Note: The player listed first played as white in the first game of the match. Scores between two players adding up to 2 indicate a win under normal time controls; adding up to 4, a win under rapid time controls; adding up to 6, a win under blitz time controls; and adding up to 7, a win in armageddon with bidding.
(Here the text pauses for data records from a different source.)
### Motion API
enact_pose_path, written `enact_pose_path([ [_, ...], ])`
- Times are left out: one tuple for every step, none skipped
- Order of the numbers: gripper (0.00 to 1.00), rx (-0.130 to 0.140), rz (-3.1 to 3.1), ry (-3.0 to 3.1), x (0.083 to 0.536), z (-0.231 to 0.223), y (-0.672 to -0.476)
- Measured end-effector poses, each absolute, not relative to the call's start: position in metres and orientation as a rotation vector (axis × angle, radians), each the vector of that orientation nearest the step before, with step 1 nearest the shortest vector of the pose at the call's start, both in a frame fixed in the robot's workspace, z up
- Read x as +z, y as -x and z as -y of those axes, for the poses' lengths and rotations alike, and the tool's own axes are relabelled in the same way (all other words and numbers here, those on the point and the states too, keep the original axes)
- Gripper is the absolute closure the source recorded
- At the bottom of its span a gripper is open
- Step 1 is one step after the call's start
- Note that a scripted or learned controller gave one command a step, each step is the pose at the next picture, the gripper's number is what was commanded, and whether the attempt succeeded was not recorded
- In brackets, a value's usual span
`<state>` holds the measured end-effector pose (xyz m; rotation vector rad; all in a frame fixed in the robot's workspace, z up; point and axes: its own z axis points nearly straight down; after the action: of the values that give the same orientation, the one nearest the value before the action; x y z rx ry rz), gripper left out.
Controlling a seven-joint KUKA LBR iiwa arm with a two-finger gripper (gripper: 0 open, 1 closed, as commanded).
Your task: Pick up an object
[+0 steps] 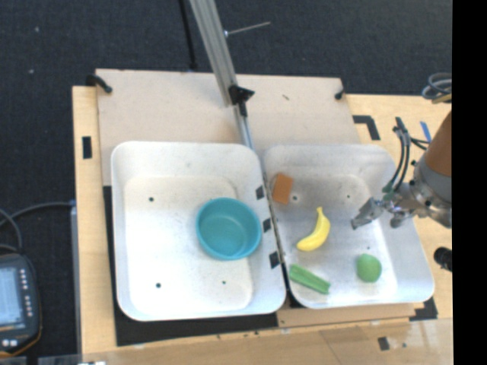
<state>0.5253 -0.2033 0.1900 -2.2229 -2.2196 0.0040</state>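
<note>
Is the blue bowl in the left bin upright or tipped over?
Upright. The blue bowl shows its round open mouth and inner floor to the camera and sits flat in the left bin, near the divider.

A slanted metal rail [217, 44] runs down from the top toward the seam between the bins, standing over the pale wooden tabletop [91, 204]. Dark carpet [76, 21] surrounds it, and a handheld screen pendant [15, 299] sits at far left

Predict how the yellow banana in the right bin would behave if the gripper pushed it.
The banana is curved, so it would probably pivot or spin, not roll. It looks smooth, likely slippery. It lies apart from its neighbours.
</note>
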Motion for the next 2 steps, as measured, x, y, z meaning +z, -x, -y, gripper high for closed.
enact_pose_path([
  [0.0, 0.006, 2.219, 2.222, 0.133, 0.21, -0.532],
  [1.0, -0.004, 2.219, 2.232, 0.148, 0.211, -0.534],
])
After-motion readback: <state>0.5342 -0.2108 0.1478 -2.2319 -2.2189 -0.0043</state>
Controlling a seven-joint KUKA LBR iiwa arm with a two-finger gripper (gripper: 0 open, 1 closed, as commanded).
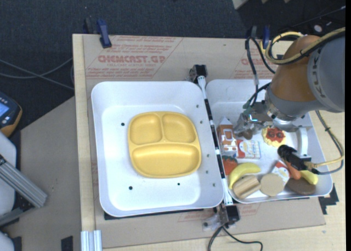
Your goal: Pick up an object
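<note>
My gripper is down in the right bin, at its middle left. It hangs just above and to the right of a red and white carton and left of a yellow and red toy. Nothing shows between its fingertips. A white packet lies just below it. Along the bin's front lie a red piece, a banana, a bread roll, a round tan cookie, an orange carrot and a brown piece.
The left bin holds a yellow divided plate at its middle. The grey and orange arm covers the right bin's back right part. A divider rail runs between the two bins.
</note>
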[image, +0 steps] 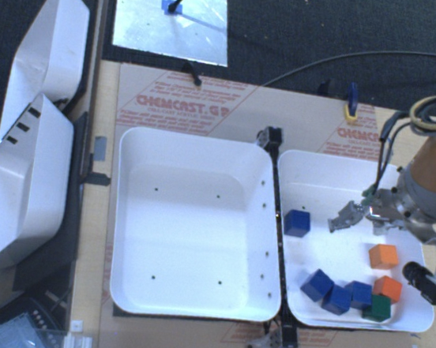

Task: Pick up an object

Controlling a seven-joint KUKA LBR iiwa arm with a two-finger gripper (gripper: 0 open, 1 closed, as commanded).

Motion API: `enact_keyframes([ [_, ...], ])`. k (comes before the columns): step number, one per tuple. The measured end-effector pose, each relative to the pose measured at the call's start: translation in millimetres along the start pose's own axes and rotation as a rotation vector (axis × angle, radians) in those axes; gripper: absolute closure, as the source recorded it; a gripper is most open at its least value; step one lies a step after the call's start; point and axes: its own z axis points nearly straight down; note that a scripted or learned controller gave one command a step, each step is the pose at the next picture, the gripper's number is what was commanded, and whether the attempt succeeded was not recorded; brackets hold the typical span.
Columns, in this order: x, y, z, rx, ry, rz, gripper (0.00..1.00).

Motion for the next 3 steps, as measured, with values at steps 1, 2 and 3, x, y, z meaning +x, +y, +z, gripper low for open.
enact_keyframes([
  [1, 12, -21, 123, 0.010, 0.002, 0.000, 0.00],
  [2, 11, -18, 108, -0.001, 0.000, 0.000, 1.00],
  [3, 11, -18, 108, 0.000, 0.000, 0.000, 0.00],
])
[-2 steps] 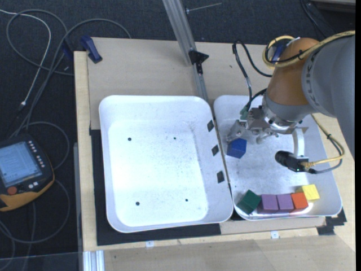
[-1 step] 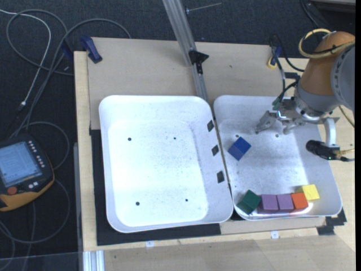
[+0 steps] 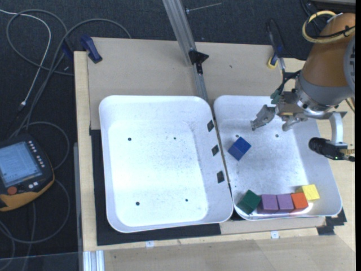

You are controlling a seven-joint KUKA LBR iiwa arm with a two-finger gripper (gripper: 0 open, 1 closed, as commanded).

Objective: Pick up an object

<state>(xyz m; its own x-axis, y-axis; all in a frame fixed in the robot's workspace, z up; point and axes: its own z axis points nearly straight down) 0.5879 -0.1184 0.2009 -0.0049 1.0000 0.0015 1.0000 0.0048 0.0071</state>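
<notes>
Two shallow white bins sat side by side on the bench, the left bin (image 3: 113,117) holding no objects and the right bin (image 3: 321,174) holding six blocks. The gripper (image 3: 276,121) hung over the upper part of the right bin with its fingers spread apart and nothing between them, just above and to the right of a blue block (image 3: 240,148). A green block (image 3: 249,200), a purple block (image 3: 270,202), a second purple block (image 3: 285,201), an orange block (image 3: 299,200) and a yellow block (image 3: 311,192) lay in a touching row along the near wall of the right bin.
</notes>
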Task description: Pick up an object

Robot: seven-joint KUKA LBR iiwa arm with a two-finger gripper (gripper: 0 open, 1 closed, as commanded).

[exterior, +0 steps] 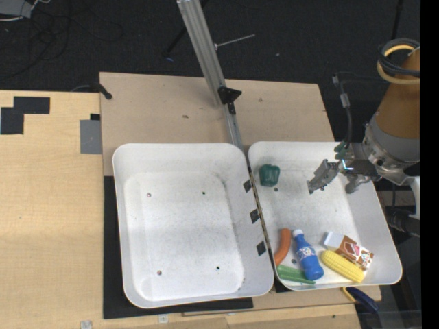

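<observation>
Wooden bench [171, 108], two white bins. Right bin [384, 252] holds one pepper [268, 175], carrot [282, 245], bottle [307, 255], corn [343, 265], packet [354, 251]; labels unreadable. Gripper [336, 178] open, empty, above that bin.

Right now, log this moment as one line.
gripper open, above right bin | holding nothing | pepper at bin's left | bottle, corn near front

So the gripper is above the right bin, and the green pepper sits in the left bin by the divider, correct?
Not quite. The camera view shows the green pepper in the right bin, near its upper left corner beside the divider, not in the left bin. The gripper is above the right bin, as you said.
</observation>
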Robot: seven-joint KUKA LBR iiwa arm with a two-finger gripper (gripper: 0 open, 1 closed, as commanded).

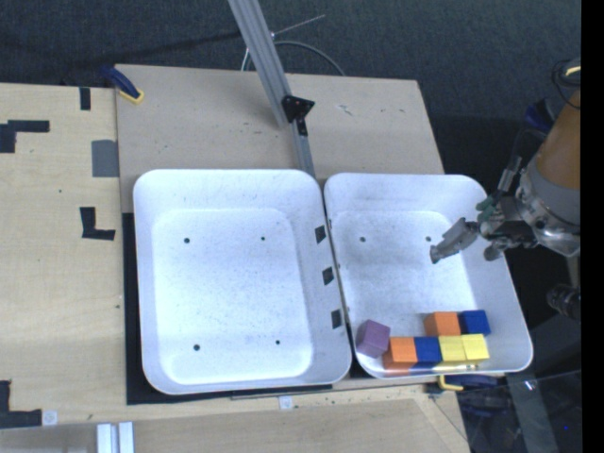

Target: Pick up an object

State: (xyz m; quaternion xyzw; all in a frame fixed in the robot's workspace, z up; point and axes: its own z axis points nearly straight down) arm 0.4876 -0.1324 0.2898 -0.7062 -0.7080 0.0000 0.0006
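Note:
Several small blocks lie along the front edge of the right bin [396, 196]. A purple block [374, 336] is leftmost, then an orange block [403, 350], a blue block [427, 349] and two yellow blocks [453, 348]. Behind them sit another orange block [441, 324] and a blue block [474, 322]. My gripper [464, 251] hangs over the right side of that bin, well behind the blocks, open, with nothing between its fingers [445, 244].
The left bin [151, 253] stands beside the right one, with black clips along the shared rims. A slanted metal pole [260, 41] crosses the bench behind the bins. The wooden benchtop extends left and back.

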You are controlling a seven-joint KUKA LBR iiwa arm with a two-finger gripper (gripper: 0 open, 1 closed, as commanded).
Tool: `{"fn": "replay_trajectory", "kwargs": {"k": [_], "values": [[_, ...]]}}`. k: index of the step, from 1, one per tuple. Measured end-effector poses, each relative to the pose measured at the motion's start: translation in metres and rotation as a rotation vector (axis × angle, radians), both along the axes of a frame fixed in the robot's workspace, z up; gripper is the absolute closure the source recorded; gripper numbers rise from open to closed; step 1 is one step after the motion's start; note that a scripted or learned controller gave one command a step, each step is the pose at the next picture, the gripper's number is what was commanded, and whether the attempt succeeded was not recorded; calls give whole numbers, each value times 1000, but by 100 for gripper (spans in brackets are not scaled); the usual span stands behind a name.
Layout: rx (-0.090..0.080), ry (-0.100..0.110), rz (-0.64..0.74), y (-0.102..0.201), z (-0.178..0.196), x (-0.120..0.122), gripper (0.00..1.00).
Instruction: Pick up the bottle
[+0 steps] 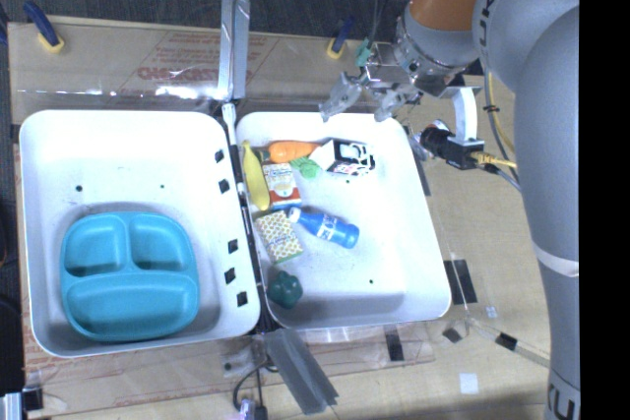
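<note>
A small blue bottle with a white cap lies on its side in the middle of the right bin. My gripper hangs above the bin's far rim, well up and back from the bottle. Its two fingers are spread apart, with nothing between them.
Around the bottle in the right bin lie a carrot, a banana, a red-and-white packet, a checkered packet, a black-and-white box and a dark green lump. The left bin holds a blue divided plate.
</note>
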State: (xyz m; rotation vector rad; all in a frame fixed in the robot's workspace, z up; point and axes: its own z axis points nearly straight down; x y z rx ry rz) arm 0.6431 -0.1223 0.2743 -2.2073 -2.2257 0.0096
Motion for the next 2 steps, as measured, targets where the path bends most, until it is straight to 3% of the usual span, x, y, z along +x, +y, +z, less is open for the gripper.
{"fn": "replay_trajectory", "kwargs": {"k": [1, 2], "values": [[-1, 0, -50, -14, -75, -108, 0], [-4, -14, -51, 23, -181, -99, 0]]}}
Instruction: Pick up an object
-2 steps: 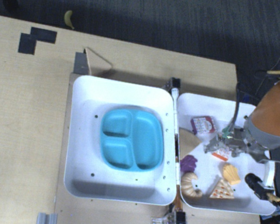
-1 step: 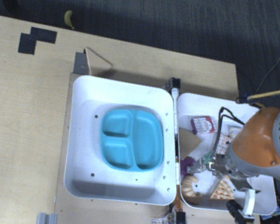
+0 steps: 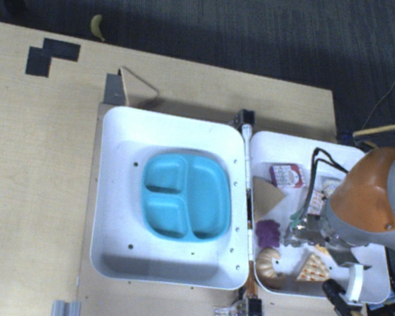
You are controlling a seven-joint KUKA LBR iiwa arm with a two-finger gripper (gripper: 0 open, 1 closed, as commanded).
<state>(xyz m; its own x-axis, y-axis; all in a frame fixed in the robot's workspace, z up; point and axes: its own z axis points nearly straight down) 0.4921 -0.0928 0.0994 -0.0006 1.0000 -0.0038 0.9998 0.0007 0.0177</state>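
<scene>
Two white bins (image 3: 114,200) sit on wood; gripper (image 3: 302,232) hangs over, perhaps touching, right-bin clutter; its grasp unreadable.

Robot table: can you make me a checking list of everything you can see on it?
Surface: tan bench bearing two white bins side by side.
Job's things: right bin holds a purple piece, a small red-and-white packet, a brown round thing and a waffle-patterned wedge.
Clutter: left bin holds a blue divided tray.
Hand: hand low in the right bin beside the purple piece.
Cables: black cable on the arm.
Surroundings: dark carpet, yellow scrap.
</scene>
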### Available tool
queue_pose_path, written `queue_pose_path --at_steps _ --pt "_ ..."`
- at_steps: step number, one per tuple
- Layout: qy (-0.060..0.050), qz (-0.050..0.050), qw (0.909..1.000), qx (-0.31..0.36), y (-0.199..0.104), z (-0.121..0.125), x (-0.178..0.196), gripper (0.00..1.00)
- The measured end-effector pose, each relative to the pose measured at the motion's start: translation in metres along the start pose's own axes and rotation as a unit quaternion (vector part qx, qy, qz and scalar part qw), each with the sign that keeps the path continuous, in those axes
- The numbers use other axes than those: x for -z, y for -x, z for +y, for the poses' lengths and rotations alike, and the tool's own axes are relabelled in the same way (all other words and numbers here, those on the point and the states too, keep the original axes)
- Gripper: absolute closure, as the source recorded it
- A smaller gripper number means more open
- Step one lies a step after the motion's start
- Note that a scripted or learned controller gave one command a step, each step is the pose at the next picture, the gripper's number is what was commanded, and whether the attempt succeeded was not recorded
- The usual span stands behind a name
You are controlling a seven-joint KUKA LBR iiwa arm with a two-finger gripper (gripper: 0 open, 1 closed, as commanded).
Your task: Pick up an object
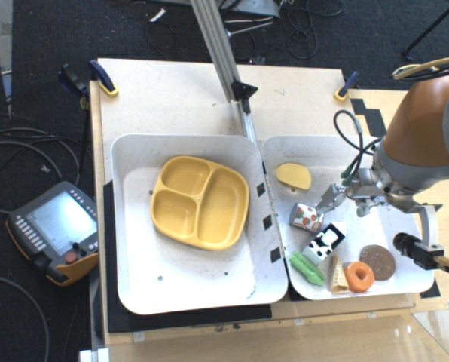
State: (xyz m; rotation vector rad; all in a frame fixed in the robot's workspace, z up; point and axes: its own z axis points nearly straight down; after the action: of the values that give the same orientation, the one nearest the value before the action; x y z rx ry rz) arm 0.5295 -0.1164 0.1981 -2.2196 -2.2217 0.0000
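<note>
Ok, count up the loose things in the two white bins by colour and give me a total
Yellow: 2, the divided plate and the small flat piece
Green: 1
Orange: 1, ring
Brown: 1, disc
Black and white: 1
White with red spots: 1
Cream: 1
Total: 8

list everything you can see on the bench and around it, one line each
bins: 2, white, side by side on the bench
divided plate: 1, yellow, three compartments, in the left bin
flat oval piece: 1, yellow, upper part of the right bin
small can: 1, white with red spots, middle of the right bin
patterned block: 1, black and white, below the can
green piece: 1, green, front of the right bin
ring: 1, orange, front of the right bin
round disc: 1, brown, right of the ring
control pendant: 1, grey and orange, on the floor left of the bench
clamps: 2, yellow and blue, at the bench's back corners
arm: 1, grey with orange band, from the right
gripper: 1, grey, over the right bin near the can
</note>
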Motion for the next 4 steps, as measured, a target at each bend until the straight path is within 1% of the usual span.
queue_pose_path --at_steps 1,2,3,4 --pt "0.0 0.0 1.0 0.0 0.0 0.0 0.0 0.0" --pt "-0.002 0.0 1.0 -0.001 0.0 0.0 -0.043 0.0" --pt "0.01 -0.003 0.9999 0.0 0.002 0.005 -0.074 0.0" --pt "0.012 -0.003 0.9999 0.0 0.002 0.007 -0.065 1.0"
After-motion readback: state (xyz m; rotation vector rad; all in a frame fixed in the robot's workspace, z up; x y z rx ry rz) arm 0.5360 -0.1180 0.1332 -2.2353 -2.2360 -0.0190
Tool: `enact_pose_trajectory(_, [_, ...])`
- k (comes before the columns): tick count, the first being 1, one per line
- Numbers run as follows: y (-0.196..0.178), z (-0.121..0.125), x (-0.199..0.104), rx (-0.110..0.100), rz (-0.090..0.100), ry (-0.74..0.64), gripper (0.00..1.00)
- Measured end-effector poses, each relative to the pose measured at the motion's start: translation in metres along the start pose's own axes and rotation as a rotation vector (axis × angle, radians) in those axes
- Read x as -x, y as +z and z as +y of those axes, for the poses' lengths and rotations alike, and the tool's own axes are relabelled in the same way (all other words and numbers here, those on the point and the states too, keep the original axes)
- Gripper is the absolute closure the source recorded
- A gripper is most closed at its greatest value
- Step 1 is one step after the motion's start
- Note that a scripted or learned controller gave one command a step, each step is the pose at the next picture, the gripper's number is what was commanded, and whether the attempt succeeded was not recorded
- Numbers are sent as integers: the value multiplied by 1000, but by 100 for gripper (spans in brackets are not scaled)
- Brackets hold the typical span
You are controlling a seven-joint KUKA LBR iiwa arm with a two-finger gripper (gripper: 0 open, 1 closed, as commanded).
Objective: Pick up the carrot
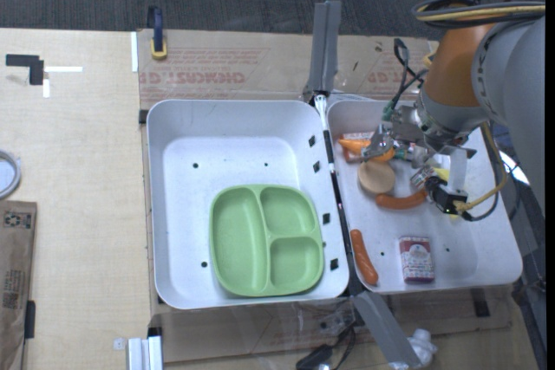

=== Final classification ===

| Pos. | Player | Prize money | Points |
| 1 | Magnus Carlsen (NOR) | $200,000 | 25 |
| 2 | Hikaru Nakamura (USA) | $140,000 | 18 |
| 3 | Fabiano Caruana (USA) | $100,000 | 15 |
| 4 | Vincent Keymer (GER) | $60,000 | 12 |
| 5 | Arjun Erigaisi (IND) | $50,000 | 10 |
| 6 | Maxime Vachier-Lagrave (FRA) | $40,000 | 8 |
| 7 | Ian Nepomniachtchi (FIDE) | $30,000 | 6 |
| 8 | Nodirbek Abdusattorov (UZB) | $20,000 | 4 |
| 9 | R Praggnanandhaa (IND) | $15,000 | 2 |
| 10 | Richárd Rapport (HUN) | $10,000 | 1 |
| 11 | Gukesh Dommaraju (IND) | $7,500 | 0 |
| Vidit Gujrathi (IND) | $7,500 | 0 |
Sources:

== Tour standings after the Grand Slam ==

|  | Pos. | Player | Points |
| 2 | 1 | NOR Magnus Carlsen | 40 |
| 1 | 2 | GER Vincent Keymer | 37 |
| 1 | 3 | USA Fabiano Caruana | 33 |
| 1 | 4 | USA Hikaru Nakamura | 28 |
| 2 | 5 | UZB Nodirbek Abdusattorov | 12 |
| 1 | 5 | UZB Javokhir Sindarov | 12 |
Sources:

Note: Only the top five positions are included.